Collected data: Begin

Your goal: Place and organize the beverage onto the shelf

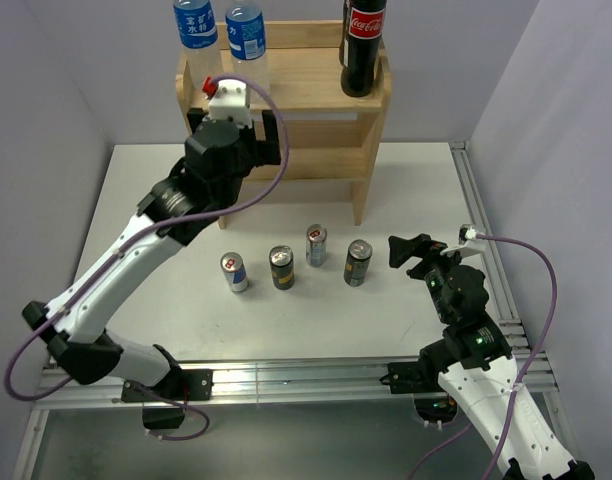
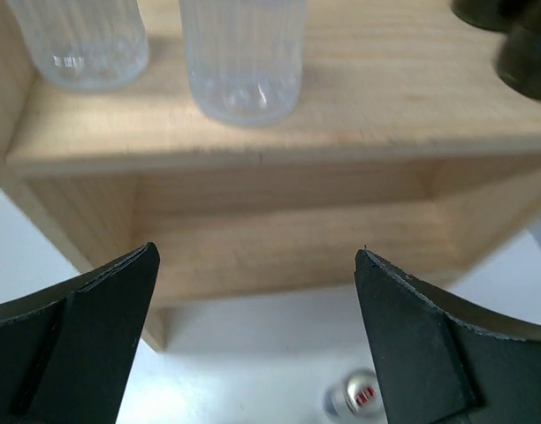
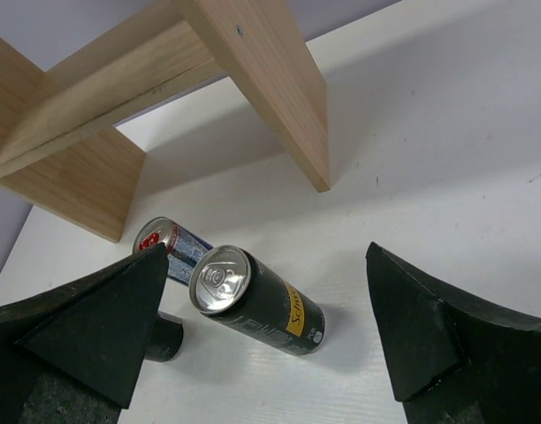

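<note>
The pale wood shelf (image 1: 316, 90) stands at the back. Two clear water bottles (image 1: 196, 40) (image 1: 248, 45) stand on its top left and dark cola bottles (image 1: 364, 50) on its top right. Several cans stand on the table: a blue-silver can (image 1: 233, 271), a dark gold can (image 1: 281, 267), a silver can (image 1: 316, 245) and a black can (image 1: 358, 262). My left gripper (image 1: 233, 130) is open and empty, facing the shelf's lower tier (image 2: 288, 247). My right gripper (image 1: 418, 255) is open and empty, just right of the black can (image 3: 262, 305).
The white table (image 1: 406, 190) ends in a metal rail (image 1: 486, 250) on the right and grey walls on both sides. In the left wrist view the water bottle bases (image 2: 244, 57) sit above the lower tier, and a can top (image 2: 354, 397) shows below.
</note>
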Robot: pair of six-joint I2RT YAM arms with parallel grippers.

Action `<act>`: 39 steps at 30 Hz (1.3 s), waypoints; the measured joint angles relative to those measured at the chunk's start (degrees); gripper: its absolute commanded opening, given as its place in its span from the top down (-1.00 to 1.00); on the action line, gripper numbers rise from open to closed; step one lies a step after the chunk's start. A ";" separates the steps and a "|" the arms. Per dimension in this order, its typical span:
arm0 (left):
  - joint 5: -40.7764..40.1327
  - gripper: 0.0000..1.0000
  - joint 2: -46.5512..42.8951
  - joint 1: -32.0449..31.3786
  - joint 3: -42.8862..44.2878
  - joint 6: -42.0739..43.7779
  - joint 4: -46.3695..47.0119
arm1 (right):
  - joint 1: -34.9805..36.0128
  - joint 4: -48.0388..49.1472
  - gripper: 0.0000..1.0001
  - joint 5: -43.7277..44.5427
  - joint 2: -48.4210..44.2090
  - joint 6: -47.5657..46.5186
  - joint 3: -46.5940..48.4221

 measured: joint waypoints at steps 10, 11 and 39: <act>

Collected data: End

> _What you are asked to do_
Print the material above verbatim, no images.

> _Task output_
Your goal: Place and organize the beverage onto the shelf


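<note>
The pale wood shelf (image 1: 316, 90) stands at the back. Two clear water bottles (image 1: 196, 40) (image 1: 248, 45) stand on its top left and dark cola bottles (image 1: 364, 50) on its top right. Several cans stand on the table: a blue-silver can (image 1: 233, 271), a dark gold can (image 1: 281, 267), a silver can (image 1: 316, 245) and a black can (image 1: 358, 262). My left gripper (image 1: 233, 130) is open and empty, facing the shelf's lower tier (image 2: 288, 247). My right gripper (image 1: 418, 255) is open and empty, just right of the black can (image 3: 262, 305).
The white table (image 1: 406, 190) ends in a metal rail (image 1: 486, 250) on the right and grey walls on both sides. In the left wrist view the water bottle bases (image 2: 244, 57) sit above the lower tier, and a can top (image 2: 354, 397) shows below.
</note>
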Robot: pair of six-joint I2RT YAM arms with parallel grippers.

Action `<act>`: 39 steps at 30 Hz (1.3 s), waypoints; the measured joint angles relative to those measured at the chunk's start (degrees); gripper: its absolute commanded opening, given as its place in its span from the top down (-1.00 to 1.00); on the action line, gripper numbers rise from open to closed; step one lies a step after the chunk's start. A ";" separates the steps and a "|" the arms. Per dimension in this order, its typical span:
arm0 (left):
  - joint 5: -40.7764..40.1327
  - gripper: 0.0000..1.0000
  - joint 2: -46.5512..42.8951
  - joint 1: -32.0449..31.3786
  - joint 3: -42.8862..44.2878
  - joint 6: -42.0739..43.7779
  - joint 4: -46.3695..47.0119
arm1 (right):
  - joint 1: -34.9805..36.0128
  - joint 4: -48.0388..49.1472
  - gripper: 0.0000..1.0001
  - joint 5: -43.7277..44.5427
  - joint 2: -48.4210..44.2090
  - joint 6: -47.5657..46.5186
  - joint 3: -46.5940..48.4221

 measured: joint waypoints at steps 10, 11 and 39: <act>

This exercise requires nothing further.